── Exercise data ──

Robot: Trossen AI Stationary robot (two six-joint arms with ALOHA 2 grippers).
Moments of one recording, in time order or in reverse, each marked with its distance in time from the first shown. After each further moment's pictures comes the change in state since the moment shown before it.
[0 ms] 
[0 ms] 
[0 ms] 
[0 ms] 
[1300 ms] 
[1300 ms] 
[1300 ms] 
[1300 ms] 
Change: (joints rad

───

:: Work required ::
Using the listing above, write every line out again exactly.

:: Response to the task ::
Robot: Trossen AI Stationary robot (two six-joint arms with ALOHA 2 grippers).
Moments of one recording, in time order or in reverse, each marked with its distance in time from the first shown. After each further moment's pictures comes the change in state since the moment shown before it.
[0 ms] 
[0 ms] 
[0 ms] 
[0 ms] 
[1300 ms] 
[1300 ms] 
[1300 ms] 
[1300 ms] 
Change: (joints rad

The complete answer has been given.